◆ Task statement
Each line in the data must be reproduced as written, except for any picture.

◆ Supplied material
━━━
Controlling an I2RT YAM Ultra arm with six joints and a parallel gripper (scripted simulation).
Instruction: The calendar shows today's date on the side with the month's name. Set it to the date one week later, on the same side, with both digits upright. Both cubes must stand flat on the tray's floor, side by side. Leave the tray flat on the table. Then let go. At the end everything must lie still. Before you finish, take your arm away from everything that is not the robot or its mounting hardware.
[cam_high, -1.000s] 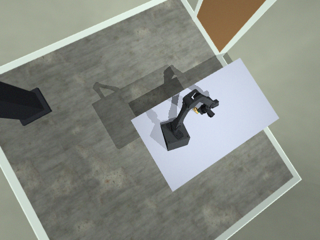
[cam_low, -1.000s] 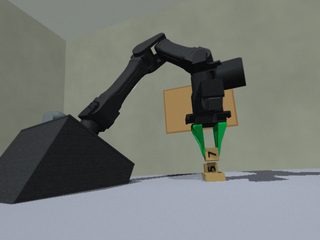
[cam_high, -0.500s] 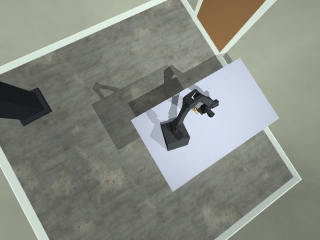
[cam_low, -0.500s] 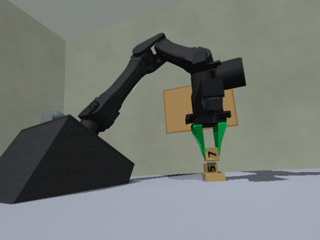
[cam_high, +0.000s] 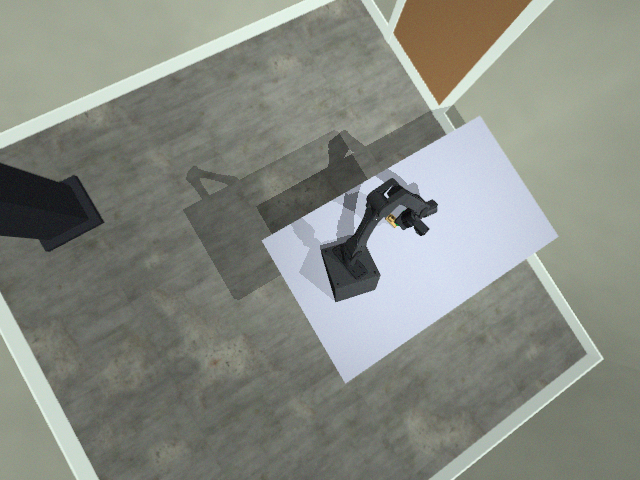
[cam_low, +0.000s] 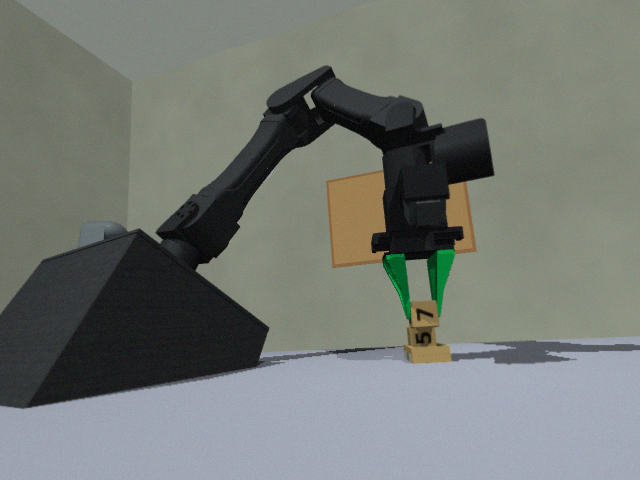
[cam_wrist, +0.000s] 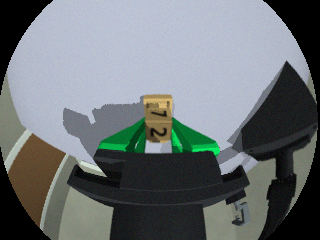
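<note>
Now: hand 5 cm above the wooden tray, 2 cm to the right of it and 1 cm past it. The rest, counted from my hand: wooden cube (right at my hand).
</note>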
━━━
◆ The answer
Controlling an I2RT YAM Ultra arm with six joints and a parallel gripper (scripted simulation).
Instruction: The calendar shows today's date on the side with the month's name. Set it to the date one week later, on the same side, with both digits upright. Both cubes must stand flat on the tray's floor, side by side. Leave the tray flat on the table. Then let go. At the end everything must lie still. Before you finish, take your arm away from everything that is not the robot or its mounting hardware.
[cam_high, -1.000s] 
[cam_low, -1.000s] 
[cam_high, -0.500s] 
[cam_low, -0.500s] 
[cam_high, +0.000s] 
[cam_low, +0.000s] 
[cam_wrist, +0.000s] 
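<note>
Now: hand 5 cm above the wooden tray, 2 cm to the right of it and 1 cm past it. The rest, counted from my hand: wooden cube (right at my hand).
</note>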

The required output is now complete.